Photoelectron and infrared spectroscopy of semi-insulating silicon layers

Abstract

X-ray induced photoelectron spectroscopy (XPS), Fourier transform infrared spectroscopy, and electron microprobe analysis (EMA) were used to study semi-insulating polycrystalline silicon layers obtained by chemical vapor deposition from ${\mathrm{SiH}}_{\mathrm{4}}$ and ${\mathrm{N}}_{\mathrm{2}}\mathrm{O}$ gases. A mean “bulk” oxygen concentration determined by EMA ranged from 16 to 50 at. %. Photoelectron spectra excited by Mg $\mathrm{K\alpha }$ and Al $\mathrm{K\alpha }$ radiation were used to find surface composition and bonding information of as-received layers. Beneath the native oxide with a stoichiometry close to the ${\mathrm{SiO}}_{\mathrm{2}},$ there is a heterogeneous material consisting of silicon (Si–Si) and silicon oxide (Si–O) regions. A drop in the Si $\text{2p}$ peak position differences with the mean bulk oxygen concentration indicates a differential charging of the silicon islands surrounded by a silicon oxide phase. A spectral band of an asymmetric Si–O–Si stretching vibration mode around $\text{1030\hspace{0.17em}}{\mathrm{cm}}^{\mathrm{-1}}$ was used to characterize the samples. An assumption that the samples were a homogeneous $\mathrm{a-}{\mathrm{SiO}}_x$ phase leads to a mean oxygen content much higher than that determined by the EMA technique.
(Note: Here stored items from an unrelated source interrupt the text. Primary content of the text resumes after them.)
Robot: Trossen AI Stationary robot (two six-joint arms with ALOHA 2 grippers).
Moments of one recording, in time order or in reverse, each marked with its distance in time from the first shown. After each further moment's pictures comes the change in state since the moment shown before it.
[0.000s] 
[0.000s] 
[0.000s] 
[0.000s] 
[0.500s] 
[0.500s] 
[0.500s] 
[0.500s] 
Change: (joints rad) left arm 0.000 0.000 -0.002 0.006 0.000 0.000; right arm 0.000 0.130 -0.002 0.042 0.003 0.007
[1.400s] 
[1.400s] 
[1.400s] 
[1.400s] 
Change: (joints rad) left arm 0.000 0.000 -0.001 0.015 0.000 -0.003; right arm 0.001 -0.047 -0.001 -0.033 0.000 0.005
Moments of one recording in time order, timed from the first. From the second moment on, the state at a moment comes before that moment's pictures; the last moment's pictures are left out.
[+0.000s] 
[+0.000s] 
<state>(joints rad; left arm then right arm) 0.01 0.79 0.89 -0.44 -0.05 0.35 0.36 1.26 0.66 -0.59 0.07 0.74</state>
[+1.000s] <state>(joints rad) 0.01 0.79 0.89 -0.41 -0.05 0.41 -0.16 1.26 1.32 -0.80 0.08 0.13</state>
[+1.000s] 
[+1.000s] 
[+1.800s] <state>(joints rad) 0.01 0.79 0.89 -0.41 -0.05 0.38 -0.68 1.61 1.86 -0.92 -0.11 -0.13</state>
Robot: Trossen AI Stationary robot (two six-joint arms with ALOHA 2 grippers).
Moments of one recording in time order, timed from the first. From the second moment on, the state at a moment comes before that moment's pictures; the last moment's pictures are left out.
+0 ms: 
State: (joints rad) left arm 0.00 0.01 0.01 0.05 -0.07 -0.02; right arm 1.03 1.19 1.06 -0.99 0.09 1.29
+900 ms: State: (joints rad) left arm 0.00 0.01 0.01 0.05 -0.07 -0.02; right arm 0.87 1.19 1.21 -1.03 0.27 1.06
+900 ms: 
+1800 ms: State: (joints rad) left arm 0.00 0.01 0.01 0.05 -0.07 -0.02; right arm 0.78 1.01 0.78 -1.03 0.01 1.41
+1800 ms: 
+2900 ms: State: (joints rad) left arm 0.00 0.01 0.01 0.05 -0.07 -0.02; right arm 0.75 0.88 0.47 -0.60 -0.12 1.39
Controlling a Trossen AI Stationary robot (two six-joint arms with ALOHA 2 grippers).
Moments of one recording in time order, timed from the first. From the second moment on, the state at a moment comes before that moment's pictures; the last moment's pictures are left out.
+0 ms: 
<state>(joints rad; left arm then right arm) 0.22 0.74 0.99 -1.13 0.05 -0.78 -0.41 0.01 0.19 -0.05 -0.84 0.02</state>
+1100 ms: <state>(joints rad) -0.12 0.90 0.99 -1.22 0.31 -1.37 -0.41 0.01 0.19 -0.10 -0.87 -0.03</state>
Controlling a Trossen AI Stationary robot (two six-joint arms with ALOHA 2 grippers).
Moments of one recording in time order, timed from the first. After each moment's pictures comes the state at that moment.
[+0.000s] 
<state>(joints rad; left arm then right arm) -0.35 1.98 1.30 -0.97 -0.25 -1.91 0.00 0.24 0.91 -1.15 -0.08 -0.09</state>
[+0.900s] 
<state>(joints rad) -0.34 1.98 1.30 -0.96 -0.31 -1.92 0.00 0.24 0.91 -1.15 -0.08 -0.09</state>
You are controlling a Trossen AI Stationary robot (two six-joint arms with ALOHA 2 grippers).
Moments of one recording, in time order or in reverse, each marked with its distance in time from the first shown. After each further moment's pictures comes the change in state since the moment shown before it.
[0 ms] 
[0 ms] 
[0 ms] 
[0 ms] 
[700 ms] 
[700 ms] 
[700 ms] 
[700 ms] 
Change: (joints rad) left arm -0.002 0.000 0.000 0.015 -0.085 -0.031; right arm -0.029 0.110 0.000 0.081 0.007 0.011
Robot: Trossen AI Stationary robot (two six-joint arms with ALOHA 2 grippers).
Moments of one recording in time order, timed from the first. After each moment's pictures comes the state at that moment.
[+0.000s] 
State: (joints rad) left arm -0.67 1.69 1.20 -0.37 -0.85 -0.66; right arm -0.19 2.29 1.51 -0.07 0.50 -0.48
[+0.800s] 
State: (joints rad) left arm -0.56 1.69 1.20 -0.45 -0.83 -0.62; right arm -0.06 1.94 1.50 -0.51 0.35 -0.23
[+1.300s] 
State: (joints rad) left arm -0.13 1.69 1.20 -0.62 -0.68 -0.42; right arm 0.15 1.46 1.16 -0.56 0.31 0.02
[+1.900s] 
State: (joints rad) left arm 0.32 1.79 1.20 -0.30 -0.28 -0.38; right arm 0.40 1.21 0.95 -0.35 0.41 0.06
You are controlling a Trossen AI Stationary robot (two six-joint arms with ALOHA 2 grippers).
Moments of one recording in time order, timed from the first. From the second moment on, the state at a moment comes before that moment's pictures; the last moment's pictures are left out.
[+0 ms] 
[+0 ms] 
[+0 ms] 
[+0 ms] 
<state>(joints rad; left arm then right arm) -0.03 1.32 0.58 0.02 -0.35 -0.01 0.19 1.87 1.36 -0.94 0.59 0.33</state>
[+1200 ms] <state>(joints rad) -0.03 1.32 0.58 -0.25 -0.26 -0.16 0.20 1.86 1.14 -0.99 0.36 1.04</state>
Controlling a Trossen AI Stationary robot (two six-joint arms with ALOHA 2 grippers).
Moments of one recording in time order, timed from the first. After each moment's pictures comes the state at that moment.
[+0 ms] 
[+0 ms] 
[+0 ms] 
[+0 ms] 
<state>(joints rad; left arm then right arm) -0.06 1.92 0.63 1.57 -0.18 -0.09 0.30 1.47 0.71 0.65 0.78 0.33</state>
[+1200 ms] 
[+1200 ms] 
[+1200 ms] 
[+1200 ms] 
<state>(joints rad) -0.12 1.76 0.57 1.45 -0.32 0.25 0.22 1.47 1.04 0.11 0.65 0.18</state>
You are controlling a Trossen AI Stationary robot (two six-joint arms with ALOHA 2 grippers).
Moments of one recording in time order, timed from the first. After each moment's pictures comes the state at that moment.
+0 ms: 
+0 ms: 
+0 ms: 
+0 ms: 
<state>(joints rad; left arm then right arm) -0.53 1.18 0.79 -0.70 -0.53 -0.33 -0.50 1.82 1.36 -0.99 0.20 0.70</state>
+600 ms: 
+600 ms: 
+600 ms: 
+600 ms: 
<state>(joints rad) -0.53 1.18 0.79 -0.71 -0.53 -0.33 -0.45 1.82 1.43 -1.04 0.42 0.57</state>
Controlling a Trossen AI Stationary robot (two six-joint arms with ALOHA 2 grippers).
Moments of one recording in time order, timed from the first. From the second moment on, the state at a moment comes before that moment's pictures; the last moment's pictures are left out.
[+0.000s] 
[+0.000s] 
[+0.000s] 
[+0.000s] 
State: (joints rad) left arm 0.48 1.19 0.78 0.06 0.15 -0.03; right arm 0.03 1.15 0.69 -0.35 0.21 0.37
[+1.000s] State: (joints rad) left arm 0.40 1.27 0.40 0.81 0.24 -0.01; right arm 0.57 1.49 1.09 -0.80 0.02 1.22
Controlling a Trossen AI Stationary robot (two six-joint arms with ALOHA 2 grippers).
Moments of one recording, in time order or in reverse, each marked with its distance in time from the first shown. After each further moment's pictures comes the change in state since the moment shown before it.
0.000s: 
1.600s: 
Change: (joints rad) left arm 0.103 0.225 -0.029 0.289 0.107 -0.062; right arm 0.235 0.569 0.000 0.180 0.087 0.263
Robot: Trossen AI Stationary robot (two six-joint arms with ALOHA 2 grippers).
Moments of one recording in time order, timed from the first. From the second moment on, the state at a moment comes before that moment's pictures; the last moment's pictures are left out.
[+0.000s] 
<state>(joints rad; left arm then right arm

On the other hand, oxygen concentration deduced from the number of (Si–O) bonds, calculated by the normalized integrated absorption intensity, were very close to the results of EMA. This leads us to the conclusion that the samples consist of two phases, $\mathrm{a-}{\mathrm{SiO}}_r$ and Si. The values of the refractive index obtained by the spectrophotometric method from reflectance spectra and the results of XPS measurements strongly support the two-phase model.